• [Task objective]: Pictures are to be omitted; everything else in the data must be transcribed exactly.
*** Recorded information ***
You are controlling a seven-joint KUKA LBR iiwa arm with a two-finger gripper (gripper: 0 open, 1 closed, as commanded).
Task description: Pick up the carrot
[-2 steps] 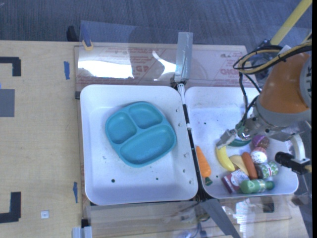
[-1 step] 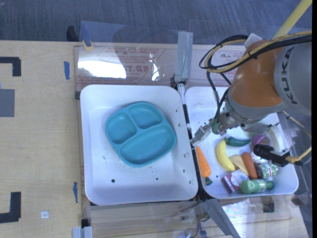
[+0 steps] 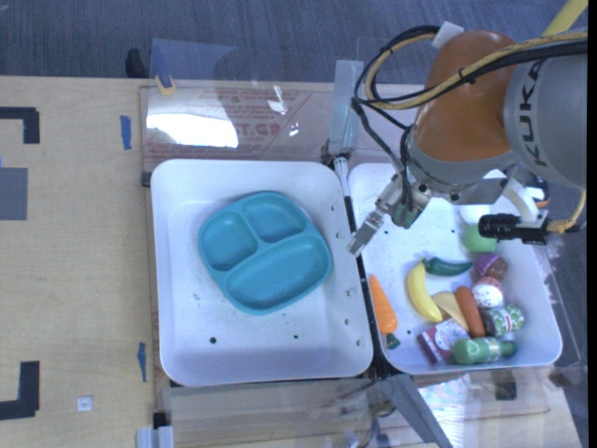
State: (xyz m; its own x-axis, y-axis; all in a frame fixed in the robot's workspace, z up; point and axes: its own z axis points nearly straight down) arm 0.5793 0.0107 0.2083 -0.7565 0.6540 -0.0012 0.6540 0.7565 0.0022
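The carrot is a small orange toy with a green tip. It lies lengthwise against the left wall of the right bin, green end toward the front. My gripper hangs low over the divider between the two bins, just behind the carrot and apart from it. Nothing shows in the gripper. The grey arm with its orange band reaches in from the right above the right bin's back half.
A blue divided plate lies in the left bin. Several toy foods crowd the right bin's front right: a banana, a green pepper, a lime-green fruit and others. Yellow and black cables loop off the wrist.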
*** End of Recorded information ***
• [Solution to this task]:
You are controlling a seven-joint KUKA LBR iiwa arm with a two-finger gripper (gripper: 0 open, 1 closed, as commanded).
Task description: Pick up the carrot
[-2 steps] 
[-1 step] 
[+0 steps] 
State: (xyz m; its own x-axis, y-axis; all in a frame fixed in the robot's workspace, z up; point and axes: its own z axis points nearly straight down) arm 0.5793 0.0107 0.2083 -0.7565 0.6540 -0.0012 0.6540 0.7565 0.0022
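The carrot is a small orange toy with a green tip. It lies lengthwise against the left wall of the right bin, green end toward the front. My gripper hangs low over the divider between the two bins, just behind the carrot and apart from it. Nothing shows in the gripper. The grey arm with its orange band reaches in from the right above the right bin's back half.
A blue divided plate lies in the left bin. Several toy foods crowd the right bin's front right: a banana, a green pepper, a lime-green fruit and others. Yellow and black cables loop off the wrist.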

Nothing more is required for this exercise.